Your assignment: Return the records exactly as they stand, and keep the pictures out of the copy.

Source information:

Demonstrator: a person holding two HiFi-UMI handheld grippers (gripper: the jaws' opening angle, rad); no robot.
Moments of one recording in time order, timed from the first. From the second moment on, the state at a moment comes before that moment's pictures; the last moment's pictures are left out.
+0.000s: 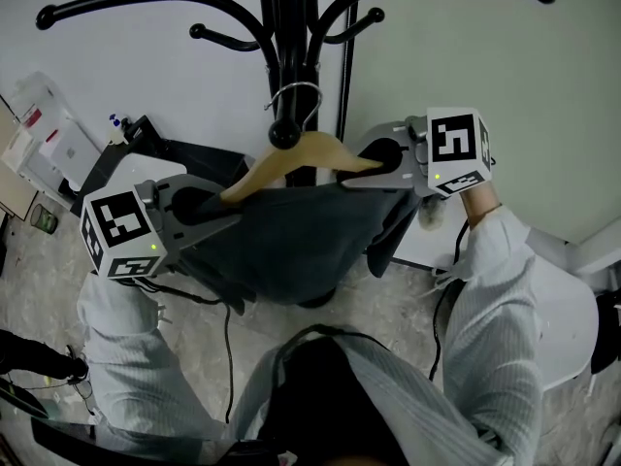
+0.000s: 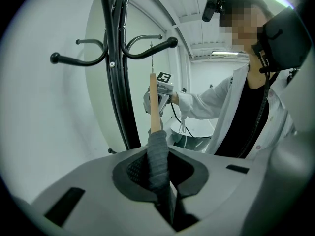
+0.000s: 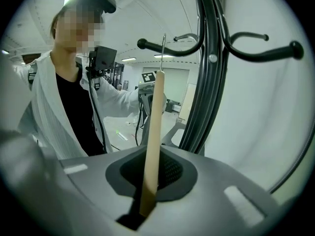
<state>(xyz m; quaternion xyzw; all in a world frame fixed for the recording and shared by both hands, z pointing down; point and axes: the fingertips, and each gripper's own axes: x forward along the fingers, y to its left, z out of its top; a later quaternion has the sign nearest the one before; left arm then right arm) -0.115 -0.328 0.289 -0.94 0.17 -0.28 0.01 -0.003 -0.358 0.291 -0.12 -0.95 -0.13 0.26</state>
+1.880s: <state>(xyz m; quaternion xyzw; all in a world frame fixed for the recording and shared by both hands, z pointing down) 0.161 -0.193 0.408 -0.96 -0.02 -0.27 -0.02 0.278 -0.189 0.405 0.04 -0.96 -0.04 0.28</state>
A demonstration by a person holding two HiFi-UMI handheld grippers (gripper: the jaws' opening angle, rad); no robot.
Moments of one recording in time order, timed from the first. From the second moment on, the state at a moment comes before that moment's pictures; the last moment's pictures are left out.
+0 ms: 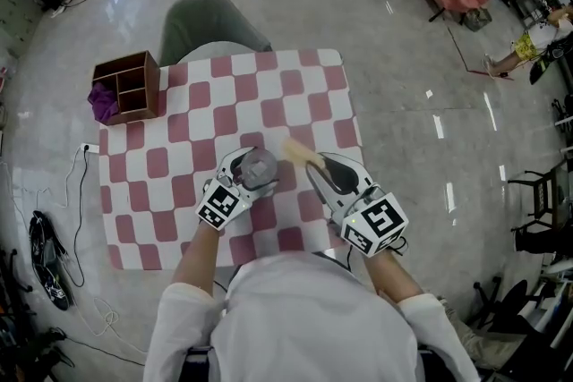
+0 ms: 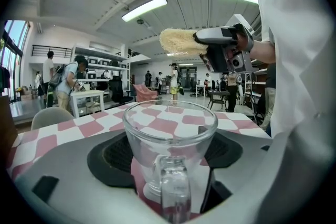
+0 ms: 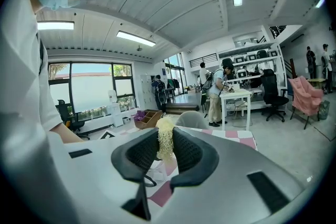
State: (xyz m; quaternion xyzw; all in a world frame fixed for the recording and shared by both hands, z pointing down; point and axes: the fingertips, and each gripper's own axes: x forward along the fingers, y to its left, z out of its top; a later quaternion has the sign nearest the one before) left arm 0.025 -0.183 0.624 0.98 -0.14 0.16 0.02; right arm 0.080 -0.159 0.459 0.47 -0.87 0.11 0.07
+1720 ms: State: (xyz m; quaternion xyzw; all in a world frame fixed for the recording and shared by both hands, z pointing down) left arm -0.044 -0.164 0.505 0.87 -0.28 0.37 -0.15; right arm -0.048 -0.123 0.432 0.21 -0.96 0.03 0.16
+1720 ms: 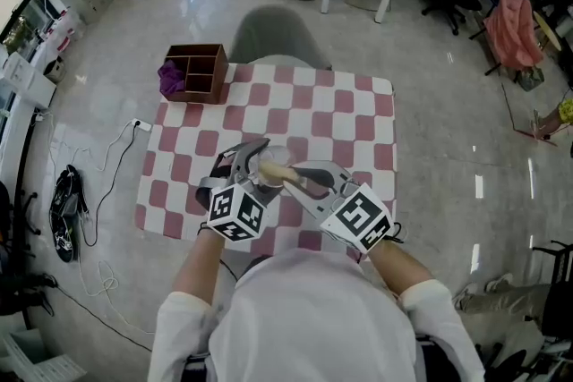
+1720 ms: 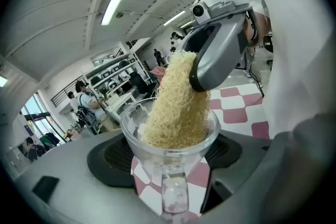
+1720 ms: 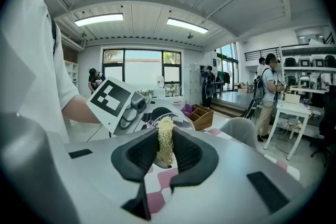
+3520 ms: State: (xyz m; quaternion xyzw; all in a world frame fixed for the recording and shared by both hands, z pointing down) left arm -0.029 -0.139 0.523 0.87 -0.24 0.38 -0.18; right arm -0.047 -0.134 0.444 0.21 -0.95 0.05 0.23
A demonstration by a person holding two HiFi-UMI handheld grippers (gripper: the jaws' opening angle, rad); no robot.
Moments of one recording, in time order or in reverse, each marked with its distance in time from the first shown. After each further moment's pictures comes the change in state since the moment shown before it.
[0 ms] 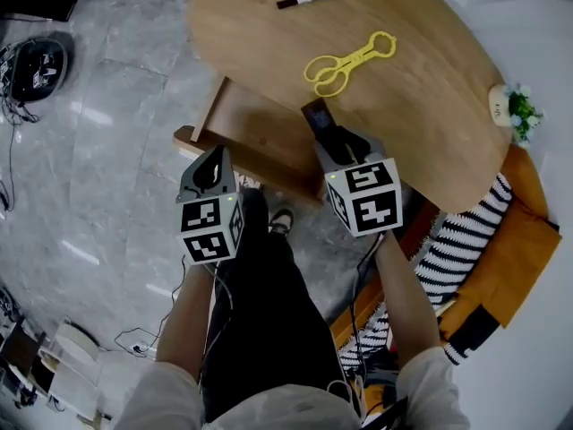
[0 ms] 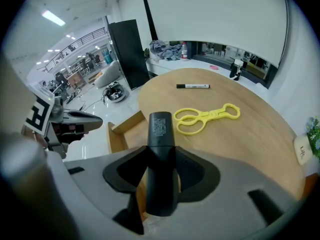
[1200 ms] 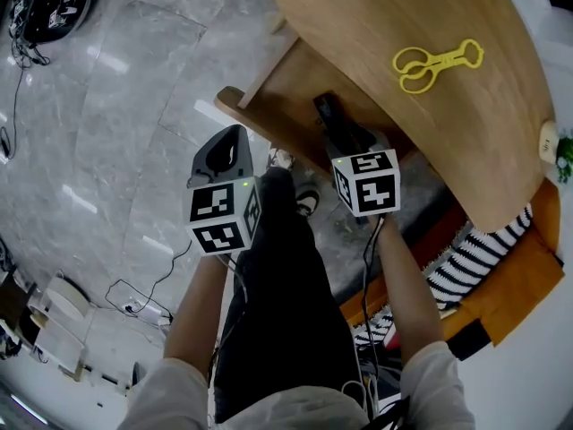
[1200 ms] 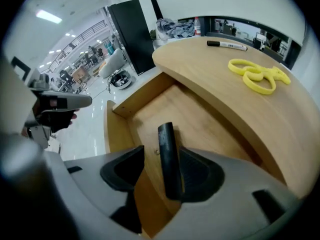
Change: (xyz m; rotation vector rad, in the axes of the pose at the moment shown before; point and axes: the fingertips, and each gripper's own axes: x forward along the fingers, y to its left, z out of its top) left arm 0.008 0.090 -0.049 -0.132 0.031 0.084; right arm 0.127 0.085 -0.050 0.000 0.136 0.103
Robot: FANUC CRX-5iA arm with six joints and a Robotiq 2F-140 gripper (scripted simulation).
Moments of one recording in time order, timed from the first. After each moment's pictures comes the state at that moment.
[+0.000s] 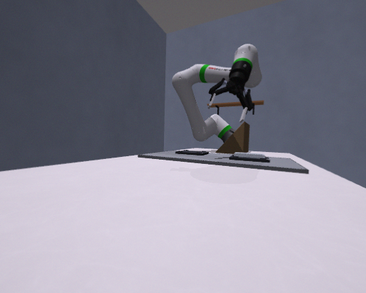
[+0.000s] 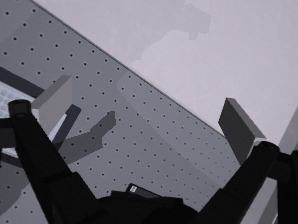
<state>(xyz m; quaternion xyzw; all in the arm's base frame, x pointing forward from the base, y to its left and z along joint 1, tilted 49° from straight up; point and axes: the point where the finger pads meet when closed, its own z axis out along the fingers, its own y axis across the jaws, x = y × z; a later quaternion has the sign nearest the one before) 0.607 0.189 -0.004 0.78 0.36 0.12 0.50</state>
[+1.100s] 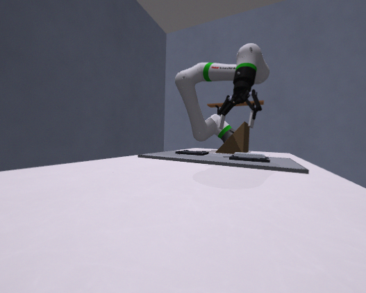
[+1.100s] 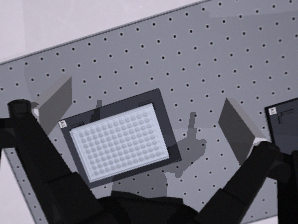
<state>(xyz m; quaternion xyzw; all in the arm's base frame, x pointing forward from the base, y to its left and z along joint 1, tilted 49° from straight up) 0.569 0.165 -0.063 0.88 -0.08 0.22 0.41</state>
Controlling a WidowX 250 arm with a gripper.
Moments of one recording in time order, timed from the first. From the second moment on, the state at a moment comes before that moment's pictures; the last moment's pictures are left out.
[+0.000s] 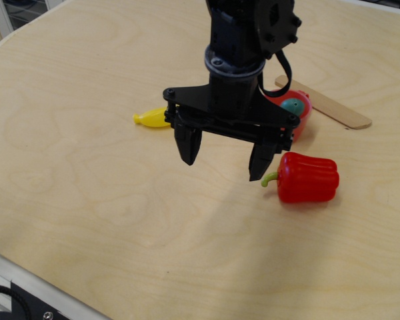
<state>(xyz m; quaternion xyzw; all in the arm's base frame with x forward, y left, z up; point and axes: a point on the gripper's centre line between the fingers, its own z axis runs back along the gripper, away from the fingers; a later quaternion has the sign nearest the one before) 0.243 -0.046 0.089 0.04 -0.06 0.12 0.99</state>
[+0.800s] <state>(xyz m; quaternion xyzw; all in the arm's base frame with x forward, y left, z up) 0.290 -0.052 0.099 0.08 -0.10 0.29 0.95</state>
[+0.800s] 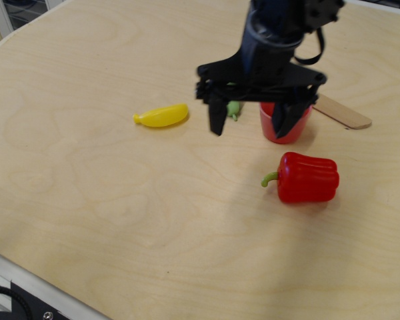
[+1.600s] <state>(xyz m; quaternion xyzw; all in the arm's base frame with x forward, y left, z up) 0.374 -0.073 0.062 0.07 -0.14 0.41 0.90</state>
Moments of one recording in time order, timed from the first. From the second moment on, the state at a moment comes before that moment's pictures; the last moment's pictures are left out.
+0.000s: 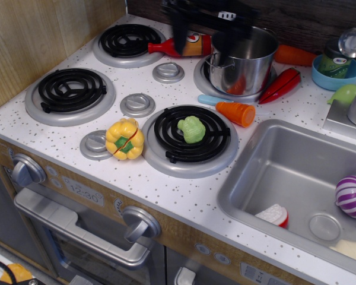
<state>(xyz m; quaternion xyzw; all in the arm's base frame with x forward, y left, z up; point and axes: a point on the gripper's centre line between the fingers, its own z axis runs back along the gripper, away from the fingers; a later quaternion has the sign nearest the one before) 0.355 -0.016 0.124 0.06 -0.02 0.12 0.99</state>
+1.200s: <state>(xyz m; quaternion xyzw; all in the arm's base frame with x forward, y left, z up) 0.338 0.013 0.041 0.05 -0.03 0.15 0.99</state>
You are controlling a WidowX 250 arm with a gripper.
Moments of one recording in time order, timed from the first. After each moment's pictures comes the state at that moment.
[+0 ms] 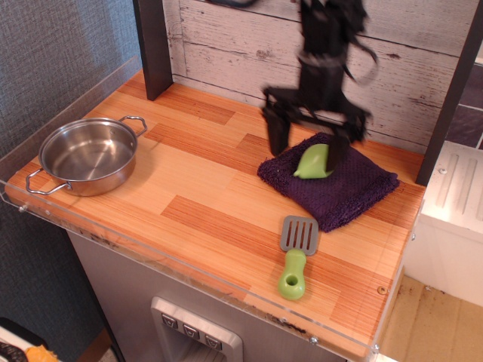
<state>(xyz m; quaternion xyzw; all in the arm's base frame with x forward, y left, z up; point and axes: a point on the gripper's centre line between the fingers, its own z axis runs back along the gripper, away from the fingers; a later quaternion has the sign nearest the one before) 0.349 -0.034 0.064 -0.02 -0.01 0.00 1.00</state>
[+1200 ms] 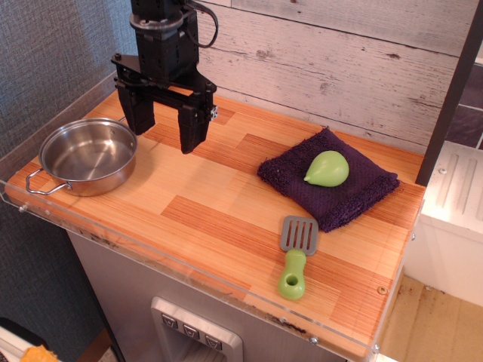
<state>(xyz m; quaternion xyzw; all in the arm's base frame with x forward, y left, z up) 0.284 0.073 0.085 0.02 -0.01 -0.01 1.00</state>
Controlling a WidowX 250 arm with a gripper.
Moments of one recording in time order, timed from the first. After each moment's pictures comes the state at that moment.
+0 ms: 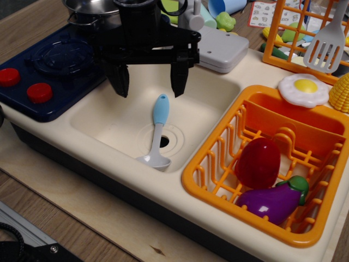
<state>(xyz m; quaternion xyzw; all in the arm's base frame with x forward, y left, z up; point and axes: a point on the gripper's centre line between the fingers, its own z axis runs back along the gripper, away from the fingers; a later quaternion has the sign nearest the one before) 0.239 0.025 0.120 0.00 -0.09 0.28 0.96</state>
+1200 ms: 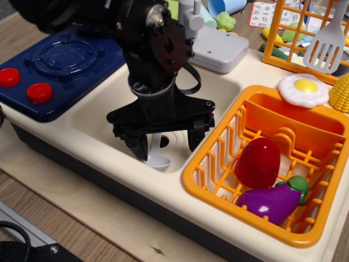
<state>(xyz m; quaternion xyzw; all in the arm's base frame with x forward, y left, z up) 0.222 -0.008 0.060 -0.04 -0.11 0.30 0.94</state>
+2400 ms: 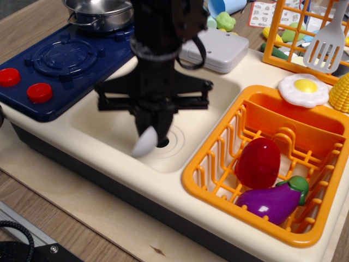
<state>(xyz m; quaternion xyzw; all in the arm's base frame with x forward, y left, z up) 0.202 -0.003 0.106 0.06 -0.04 0.34 0.94</state>
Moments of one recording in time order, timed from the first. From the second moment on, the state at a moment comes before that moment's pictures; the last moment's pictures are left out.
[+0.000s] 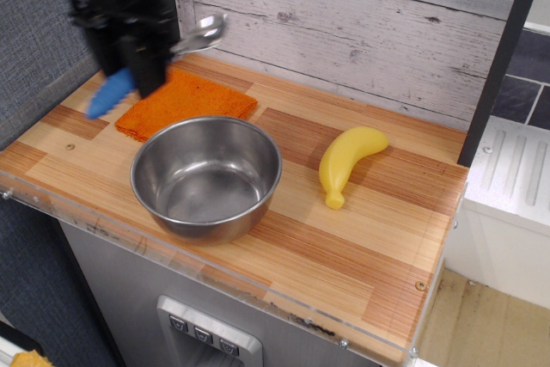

Answer section:
Demonstrator: a person holding two HiFi-UMI handheld grippers (gripper: the jaws' opening angle, rad); no robot.
Moments of one recording in time order, timed from the first. From the second moment on, the state at a moment comes before that moment's pictures; the last moment's pictures are left out.
+0.000s: 
+0.000s: 
+0.000s: 
<state>(xyz m; quaternion xyzw; all in a world frame fixed for the recording and shared by both hands, z pointing down; point and axes: the fingertips, and each gripper's own axes: x forward along the fingers, y to its left, z out of its top; a later quaternion has the sign nearest the one before; left arm then right arm) -0.115 -0.328 0.289 -0.94 0.17 -0.28 0.01 -0.003 -0.358 0.291 -0.12 -0.95 -0.13 0.26</state>
+1.880s: <state>(xyz m; quaternion xyzw; all in a world frame fixed for the recording and shared by both hands, z pointing down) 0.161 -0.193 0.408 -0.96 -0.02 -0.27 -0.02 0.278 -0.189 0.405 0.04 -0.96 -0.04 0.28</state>
A demonstration by a person holding two HiFi-UMI handheld grippers (gripper: the jaws' opening angle, rad); no robot.
Moments of one recording in time order, timed from the first. From the second moment on, the state at a moment comes before that moment's pictures; the last moment's pictures are left out.
+0 ms: 
+0 ms: 
+0 ms: 
State: (xyz m; quaternion xyzw; all in a world frame fixed for the recording and shared by both hands, z pointing down; point and axes: the fingertips, and each gripper's own axes: x forward along the fingers, y to its left, z out of its top; a later quaternion has the sign nearest the one before) left arm 0.025 -0.183 0.624 0.98 -0.14 0.16 0.02; right arm 0.080 -0.159 0.459 0.47 -0.87 0.11 0.07
+1720 ms: State: (xyz m; quaternion xyzw; all in a world frame fixed for the recording and shared by both hands, z pointing down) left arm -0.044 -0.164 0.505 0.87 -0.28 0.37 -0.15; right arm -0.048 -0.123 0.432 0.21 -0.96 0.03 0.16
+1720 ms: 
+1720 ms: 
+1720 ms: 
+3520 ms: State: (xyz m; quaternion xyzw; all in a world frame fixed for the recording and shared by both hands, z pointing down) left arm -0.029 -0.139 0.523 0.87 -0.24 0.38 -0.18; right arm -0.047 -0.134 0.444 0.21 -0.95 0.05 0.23
A demonstration by a person holding two HiFi-UMI handheld grippers (gripper: the jaws' opening angle, rad); no robot.
Moments of one recording, in time order or in reverse, each marked with its distance in time from the first shown. After each further moment's pictures comes the change in state since the moment shown before it.
[0 ms] 
[0 ms] 
[1200 ms] 
[1200 ms] 
Change: (xyz m; rotation vector rad, in the axes of the pose at the moment shown before; point and axes: the fingertips, and each gripper's own axes: x forward along the fingers, y to its left, z out of its top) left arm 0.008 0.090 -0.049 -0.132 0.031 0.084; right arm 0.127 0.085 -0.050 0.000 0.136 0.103
Robot: FANUC CRX-5iA arm with six joints and a Robotiq 2F-140 gripper (scripted simulation).
Moments of one recording in time order, timed from the first. After each moment's pictures comes the state at that moment.
[+0.000s] 
[+0.000s] 
<state>(xyz m; quaternion xyzw; all in the arm's base frame, x pointing forward from the base, y to its left and z along joint 1, tilted 49° from straight up; point and axes: the point where the finger pads meet when closed, its own z axis out along the fingers, its own y axis across the jaws, x = y × z; a later quaternion has the sign nearest the one before) 0.607 0.189 -0.004 0.78 0.36 0.12 0.50</state>
[+1.100s] 
[+1.100s] 
<state>(xyz m; quaternion xyzw; all in the arm's base frame, x pointing forward from the base, y to its left and z along joint 1, tilted 49° from straight up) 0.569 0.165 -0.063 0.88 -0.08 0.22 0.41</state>
Controlling a WidowX 250 arm with a gripper.
Moments of one recording in time order, timed from the first. From the second moment on, the state at a moment comes before that moment's pictures; the last moment's pictures are left out.
[+0.000s] 
<state>(xyz m; quaternion xyzw; all in the arm's base frame with x forward, y left, z up; point and axes: a point on the gripper's centre line between the fingers, its own z axis runs back along the gripper, away from the fingers; a later quaternion has the sign nearest the one before) 0.243 -0.046 0.089 0.04 -0.06 0.12 0.99</state>
[+0.800s] <state>(xyz m; quaternion xyzw; all in the arm's base frame with x forward, y left, z up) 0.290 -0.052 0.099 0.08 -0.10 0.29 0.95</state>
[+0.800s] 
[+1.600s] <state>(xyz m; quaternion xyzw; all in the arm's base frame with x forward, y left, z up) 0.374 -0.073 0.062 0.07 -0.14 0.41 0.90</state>
Moments of one recording in time order, timed from the first. From the second moment on, the state at a moment comes before that moment's pictures; the last moment's pictures are left out.
+0.000s: 
<state>(xyz m; quaternion xyzw; all in the arm's base frame with x forward, y left, z up; point and axes: a point on the gripper's centre line between the fingers, its own z axis runs back along the gripper, away from the fingers; a later quaternion has the sign nearest the one before) 0.355 -0.016 0.124 0.06 -0.02 0.12 0.99</state>
+1.200s: <state>(xyz m; quaternion xyzw; all in the arm's base frame with x forward, y left, z up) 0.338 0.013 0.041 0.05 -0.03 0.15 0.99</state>
You are controlling a WidowX 250 arm with a gripper.
Moments of one recording in time order, timed from the first. After each moment's pictures comes the state at that moment.
[+0 ms] 
<state>(xyz m; quaternion xyzw; all in the arm's base frame with x forward, y left, z up; point and axes: a point on the gripper's centre line between the fingers, its own z axis runs back along the gripper, away from the fingers; a later quaternion has the sign nearest the one before) 0.349 -0.034 0.064 -0.02 -0.01 0.00 1.00</state>
[+1200 ms] 
<state>(xyz m; quaternion xyzw; all in the arm's base frame with x forward, y left, z up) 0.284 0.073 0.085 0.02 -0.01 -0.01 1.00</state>
Controlling a WidowX 250 arm with a gripper.
Moments of one recording in time order, timed from the first. After each moment's pictures comes the state at that moment.
+0 ms: 
<state>(xyz m; quaternion xyzw; all in the arm's base frame with x forward, y left, z up; point and axes: a point on the gripper's centre line between the fingers, its own z axis runs back along the gripper, away from the fingers; a later quaternion has the sign nearest the one before) 0.239 0.025 0.120 0.00 -0.09 0.28 0.96</state>
+1200 ms: 
<state>(xyz m; quaternion xyzw; all in the arm's base frame with x forward, y left, z up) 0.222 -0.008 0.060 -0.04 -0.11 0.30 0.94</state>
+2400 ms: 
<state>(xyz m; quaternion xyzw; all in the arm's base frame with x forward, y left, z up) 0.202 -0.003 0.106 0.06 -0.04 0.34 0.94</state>
Moments of one recording in time order, timed from the first. From the second moment on, the state at a moment comes before that moment's pictures; the last moment's pictures are left out.
[+0.000s] 

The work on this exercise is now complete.